A cineasta Petra Costa, diretora do documentário "Democracia em Vertigem", disse que, se ela fosse um homem, o apresentador Pedro Bial não a teria tratado como uma menina que fez o filme apenas para a agradar a mãe.
Mas, em entrevista ao BuzzFeed News, Petra não quis chamar diretamente Bial de machista, como fez a principal personagem de "Democracia em Vertigem", a ex-presidente Dilma Rousseff (PT). Pelo Twitter, Dilma tachou a atitude de Bial, ao fazer comentários sobre Petra Costa, de "machista e misógina".
"Sinceramente eu não tô focando nisso. Mas é claro que eu acho triste que se comente dessa forma", disse Petra, por telefone, de Los Angeles (EUA), onde aguarda a cerimônia do Oscar, na noite de domingo (dia 9).
Nesta semana, em entrevista à Rádio Gaúcha, Bial chamou a cineasta de "uma menina" que fez o documentário "dizendo para a mamãe dela que fez tudo direitinho, que está ali cumprindo as ordens e a inspiração de mamãe".
Petra Costa disse que são "inconstitucionais" os ataques que o perfil oficial do governo federal no Twitter tem feito contra ela, desde que a cineasta deu uma entrevista à CNN em que criticou o governo do presidente Jair Bolsonaro.
"É uma atitude inconstitucional, que fere o artigo 37, como os juristas estão dizendo", afirmou Petra. O artigo 37 da Constituição Federal trata do princípio da impessoalidade da União.
"E é lamentável que isso, essa crítica, aconteça num momento em que a liberdade de expressão tem sido atacada", disse ela, que afirmou que no momento está mais preocupada com a cerimônia do Oscar, "escolhendo vestido", para saber quais medidas legais poderá tomar contra o presidente Jair Bolsonaro.
A cineasta afirmou que o governo erra ao dizer que ela usou fake news em sua entrevista à emissora CNN, nos Estados Unidos, na qual criticou Bolsonaro.
"Se qualquer um for fazer um fact checking do que eu falei poderá dizer que os fatos foram bastante embasados. O assassinato de pessoas no Rio aumento 19% em 2019, assim como o desmatamento, que aumentou e que houve incentivo do governo."
"Tem muita gente vibrando com essa nomeação [ao Oscar]. Essa é uma história não só sobre o Brasil. Mudam os personagens em outros países, mas a história é a mesma com o avanço da direita", afirmou ela.
Petra disse que as críticas têm ampliado o conhecimento das pessoas sobre o documentário. "Eu acho que, quanto mais se discute o filme, mais pessoas assistem e isso é bom, porque cada um tira suas próprias conclusões."
"Minha intenção foi tentar discernir essa nuvem de confusão, do que aconteceu no Brasil nos últimos cinco anos, com fake news e manipulação, e que levou o Brasil a uma crise sem precedentes."

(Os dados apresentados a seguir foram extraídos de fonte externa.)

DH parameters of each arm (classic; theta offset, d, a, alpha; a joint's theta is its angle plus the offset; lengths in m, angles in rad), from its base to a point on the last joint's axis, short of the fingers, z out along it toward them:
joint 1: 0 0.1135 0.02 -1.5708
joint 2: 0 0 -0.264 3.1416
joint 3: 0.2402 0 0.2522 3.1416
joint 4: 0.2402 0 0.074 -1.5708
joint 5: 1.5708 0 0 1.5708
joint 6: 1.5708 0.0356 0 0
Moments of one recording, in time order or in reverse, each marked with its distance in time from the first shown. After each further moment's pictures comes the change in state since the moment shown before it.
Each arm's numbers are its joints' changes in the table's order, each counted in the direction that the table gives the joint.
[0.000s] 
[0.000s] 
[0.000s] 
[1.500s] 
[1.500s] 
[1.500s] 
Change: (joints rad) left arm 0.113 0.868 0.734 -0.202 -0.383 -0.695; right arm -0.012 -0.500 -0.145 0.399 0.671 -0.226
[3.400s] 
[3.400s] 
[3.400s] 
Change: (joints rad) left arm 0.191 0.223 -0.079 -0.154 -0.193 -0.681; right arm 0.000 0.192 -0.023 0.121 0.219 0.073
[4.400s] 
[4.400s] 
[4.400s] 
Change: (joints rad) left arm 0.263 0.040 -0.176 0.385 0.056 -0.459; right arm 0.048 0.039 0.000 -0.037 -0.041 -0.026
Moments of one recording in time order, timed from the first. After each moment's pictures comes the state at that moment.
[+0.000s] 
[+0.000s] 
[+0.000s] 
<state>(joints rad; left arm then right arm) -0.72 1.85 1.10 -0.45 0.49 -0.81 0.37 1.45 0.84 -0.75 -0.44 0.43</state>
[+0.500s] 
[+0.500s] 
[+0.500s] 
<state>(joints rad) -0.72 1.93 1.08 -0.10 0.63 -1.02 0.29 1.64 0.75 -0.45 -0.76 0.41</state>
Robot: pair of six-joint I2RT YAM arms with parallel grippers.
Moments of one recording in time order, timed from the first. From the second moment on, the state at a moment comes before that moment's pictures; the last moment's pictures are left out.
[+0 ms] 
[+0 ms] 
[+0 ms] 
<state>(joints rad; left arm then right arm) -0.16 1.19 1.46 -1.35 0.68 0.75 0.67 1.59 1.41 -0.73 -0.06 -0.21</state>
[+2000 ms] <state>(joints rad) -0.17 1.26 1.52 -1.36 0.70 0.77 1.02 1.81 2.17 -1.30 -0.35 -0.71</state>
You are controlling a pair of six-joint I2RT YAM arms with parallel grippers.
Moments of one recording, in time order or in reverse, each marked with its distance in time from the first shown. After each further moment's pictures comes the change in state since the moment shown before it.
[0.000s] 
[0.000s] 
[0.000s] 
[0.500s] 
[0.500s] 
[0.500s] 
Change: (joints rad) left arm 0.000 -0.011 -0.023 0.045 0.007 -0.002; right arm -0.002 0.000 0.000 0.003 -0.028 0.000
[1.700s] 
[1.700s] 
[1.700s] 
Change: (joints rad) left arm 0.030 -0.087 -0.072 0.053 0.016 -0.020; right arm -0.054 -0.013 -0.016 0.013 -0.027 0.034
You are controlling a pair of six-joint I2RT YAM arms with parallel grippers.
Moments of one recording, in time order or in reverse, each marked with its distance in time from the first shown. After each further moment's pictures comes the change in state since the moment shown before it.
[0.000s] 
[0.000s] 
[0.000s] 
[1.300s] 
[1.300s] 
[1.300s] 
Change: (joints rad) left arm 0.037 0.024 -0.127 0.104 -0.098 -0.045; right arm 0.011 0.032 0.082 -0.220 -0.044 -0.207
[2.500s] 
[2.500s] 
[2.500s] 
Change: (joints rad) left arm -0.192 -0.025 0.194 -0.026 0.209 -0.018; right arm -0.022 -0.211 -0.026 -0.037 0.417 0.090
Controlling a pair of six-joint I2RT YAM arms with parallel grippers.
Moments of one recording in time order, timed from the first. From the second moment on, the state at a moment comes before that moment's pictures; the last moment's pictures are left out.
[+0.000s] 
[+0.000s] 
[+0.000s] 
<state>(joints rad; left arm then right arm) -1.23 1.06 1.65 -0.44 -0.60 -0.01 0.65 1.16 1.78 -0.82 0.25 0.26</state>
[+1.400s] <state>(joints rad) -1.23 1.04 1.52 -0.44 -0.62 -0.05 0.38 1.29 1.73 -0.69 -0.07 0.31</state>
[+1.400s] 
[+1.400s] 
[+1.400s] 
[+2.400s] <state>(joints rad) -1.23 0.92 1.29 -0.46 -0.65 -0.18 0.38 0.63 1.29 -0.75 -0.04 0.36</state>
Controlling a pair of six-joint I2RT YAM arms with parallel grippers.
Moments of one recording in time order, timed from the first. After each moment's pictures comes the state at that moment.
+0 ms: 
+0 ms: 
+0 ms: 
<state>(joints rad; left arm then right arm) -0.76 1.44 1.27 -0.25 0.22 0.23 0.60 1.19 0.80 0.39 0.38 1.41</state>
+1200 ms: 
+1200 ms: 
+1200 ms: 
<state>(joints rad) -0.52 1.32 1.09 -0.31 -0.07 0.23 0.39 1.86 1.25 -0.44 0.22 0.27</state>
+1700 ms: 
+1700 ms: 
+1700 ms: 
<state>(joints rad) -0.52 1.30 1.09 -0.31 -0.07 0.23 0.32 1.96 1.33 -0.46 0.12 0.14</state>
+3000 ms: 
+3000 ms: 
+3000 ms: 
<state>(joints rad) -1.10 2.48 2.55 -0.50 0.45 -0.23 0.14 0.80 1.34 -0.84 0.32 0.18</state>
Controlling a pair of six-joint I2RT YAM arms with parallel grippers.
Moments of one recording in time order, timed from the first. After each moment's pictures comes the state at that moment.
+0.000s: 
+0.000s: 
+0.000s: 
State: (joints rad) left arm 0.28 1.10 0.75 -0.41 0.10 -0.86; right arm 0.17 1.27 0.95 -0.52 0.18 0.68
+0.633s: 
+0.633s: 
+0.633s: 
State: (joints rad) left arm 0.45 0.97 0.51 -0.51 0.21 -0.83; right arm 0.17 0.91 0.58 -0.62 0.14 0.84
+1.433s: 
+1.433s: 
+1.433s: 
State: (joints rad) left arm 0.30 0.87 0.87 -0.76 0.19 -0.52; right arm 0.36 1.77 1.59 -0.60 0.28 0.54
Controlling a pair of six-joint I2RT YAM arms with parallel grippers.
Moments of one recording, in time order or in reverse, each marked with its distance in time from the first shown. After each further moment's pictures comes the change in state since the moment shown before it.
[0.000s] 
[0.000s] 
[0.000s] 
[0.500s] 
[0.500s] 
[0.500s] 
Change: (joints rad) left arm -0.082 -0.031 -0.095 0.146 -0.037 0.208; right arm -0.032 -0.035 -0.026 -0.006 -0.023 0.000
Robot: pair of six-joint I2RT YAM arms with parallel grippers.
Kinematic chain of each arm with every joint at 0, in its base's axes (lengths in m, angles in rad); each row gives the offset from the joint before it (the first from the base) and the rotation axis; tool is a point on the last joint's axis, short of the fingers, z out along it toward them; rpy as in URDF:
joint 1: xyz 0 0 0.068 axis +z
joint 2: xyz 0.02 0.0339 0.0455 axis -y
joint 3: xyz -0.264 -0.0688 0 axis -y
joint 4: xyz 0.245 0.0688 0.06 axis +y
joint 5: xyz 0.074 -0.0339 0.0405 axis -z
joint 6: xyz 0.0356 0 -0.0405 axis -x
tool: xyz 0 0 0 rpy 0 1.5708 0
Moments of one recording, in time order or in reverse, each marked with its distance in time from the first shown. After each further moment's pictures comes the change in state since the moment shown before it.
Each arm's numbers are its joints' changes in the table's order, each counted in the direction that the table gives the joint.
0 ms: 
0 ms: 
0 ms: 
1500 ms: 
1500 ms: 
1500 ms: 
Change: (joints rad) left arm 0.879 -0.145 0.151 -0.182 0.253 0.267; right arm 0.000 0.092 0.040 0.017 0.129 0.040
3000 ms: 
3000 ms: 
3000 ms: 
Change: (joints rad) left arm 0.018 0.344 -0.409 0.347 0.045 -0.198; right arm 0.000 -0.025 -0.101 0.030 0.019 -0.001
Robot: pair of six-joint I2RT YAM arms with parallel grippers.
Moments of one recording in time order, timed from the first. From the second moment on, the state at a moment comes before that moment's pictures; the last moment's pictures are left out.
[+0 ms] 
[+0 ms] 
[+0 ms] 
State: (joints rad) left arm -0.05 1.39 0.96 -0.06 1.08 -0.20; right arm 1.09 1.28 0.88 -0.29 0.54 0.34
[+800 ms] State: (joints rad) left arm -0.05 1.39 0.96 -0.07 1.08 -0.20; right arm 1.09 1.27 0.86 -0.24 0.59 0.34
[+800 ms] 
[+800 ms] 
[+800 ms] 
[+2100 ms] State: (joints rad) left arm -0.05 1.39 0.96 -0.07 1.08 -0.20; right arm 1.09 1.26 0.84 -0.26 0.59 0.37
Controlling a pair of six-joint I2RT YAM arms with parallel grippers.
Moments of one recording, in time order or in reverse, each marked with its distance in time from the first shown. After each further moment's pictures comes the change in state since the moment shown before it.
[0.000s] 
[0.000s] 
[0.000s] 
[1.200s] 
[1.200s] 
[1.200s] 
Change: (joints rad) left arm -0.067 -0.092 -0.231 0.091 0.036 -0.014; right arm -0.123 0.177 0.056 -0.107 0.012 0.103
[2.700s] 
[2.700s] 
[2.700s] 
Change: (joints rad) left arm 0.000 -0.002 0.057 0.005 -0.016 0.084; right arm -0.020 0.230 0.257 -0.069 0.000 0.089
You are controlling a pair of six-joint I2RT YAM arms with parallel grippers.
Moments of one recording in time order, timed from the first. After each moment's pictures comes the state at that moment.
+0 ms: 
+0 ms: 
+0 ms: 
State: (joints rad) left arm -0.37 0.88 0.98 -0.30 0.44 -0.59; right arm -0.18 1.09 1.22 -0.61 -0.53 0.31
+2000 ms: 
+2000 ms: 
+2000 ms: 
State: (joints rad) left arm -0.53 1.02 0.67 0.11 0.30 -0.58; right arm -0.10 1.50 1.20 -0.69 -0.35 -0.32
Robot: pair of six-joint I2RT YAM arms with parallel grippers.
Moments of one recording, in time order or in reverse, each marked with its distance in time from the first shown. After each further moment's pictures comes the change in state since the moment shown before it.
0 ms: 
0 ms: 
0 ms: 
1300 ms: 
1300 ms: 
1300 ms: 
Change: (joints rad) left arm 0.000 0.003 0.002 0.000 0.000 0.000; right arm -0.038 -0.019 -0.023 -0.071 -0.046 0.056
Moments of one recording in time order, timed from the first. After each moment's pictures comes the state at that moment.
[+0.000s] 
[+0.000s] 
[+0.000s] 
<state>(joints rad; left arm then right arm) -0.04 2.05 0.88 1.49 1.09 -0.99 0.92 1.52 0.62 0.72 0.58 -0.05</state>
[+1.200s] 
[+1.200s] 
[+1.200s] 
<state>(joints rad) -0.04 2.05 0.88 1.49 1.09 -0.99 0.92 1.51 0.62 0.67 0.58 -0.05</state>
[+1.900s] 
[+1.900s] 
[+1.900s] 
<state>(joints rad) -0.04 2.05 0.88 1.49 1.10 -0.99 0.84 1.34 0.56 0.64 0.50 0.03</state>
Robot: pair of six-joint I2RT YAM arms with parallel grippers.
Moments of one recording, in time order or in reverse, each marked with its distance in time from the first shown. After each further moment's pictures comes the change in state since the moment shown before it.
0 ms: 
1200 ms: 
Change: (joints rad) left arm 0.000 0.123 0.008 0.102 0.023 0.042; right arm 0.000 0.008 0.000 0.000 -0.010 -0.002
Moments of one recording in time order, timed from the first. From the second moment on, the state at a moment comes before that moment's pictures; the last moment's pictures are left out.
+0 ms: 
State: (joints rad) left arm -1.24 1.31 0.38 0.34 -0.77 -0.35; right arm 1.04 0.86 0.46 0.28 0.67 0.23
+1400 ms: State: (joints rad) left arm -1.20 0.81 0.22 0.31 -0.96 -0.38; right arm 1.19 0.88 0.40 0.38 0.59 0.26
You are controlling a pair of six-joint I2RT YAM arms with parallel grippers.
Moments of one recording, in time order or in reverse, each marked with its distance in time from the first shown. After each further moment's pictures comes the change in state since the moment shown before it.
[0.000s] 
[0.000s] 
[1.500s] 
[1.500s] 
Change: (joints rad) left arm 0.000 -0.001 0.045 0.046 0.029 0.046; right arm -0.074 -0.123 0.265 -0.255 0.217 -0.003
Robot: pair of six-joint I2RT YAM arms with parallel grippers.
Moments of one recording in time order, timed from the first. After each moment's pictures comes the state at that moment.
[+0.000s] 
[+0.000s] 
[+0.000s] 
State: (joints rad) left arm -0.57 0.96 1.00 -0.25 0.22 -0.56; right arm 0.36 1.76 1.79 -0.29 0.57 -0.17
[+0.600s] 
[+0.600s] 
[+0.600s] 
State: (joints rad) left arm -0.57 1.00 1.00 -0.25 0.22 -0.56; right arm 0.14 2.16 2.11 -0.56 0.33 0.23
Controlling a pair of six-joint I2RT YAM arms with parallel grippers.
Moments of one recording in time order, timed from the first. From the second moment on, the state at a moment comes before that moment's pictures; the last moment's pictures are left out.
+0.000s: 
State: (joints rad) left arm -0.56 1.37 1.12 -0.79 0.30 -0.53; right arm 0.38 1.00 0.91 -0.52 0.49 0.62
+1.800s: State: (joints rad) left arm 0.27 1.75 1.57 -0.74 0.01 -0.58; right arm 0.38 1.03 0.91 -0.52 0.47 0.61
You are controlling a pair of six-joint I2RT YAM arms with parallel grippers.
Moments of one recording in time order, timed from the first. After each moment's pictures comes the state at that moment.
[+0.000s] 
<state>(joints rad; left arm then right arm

Petra disse discordar das pessoas que consideraram seu documentário muito parcial, favorável a Dilma e ao ex-presidente Luiz Inácio Lula da Silva (PT).
"Eu discordo dessa critica porque eu vejo de uma forma diferente. Faço pelo menos umas quatro ou cinco críticas ao PT durante o filme. Mas, pelo falto de mostrar Lula e Dilma em sua intimidade, há pessoas que não conseguem ouvir a minha narração. É muito interessante quando o filme é visto fora do Brasil, porque as pessoas falam: 'como você foi crítica ao PT, como mostrou a corrupção estrutural'. Acho que mesmo dentro do Brasil tem muita gente vendo isso."
Petra diz que o documentário cumpriu seu objetivo. "Eu queria gerar diálogo e romper a bolha", disse.
Para a cineastas, dois documentários são seus maiores adversários no Oscar: o americano "American Factory" e o sírio "For Sama". Mas, de acordo com ela, o que tem acontecido entre os documentaristas, que ontem se reuniram em Los Angeles, é "um espírito de irmandade muito linda".
"O fato de ter quatro mulheres disputando a vaga de melhor documentário me deixa muito feliz de fazer parte desse braço da academia, num momento em que nenhuma mulher disputa a vaga de melhor direção."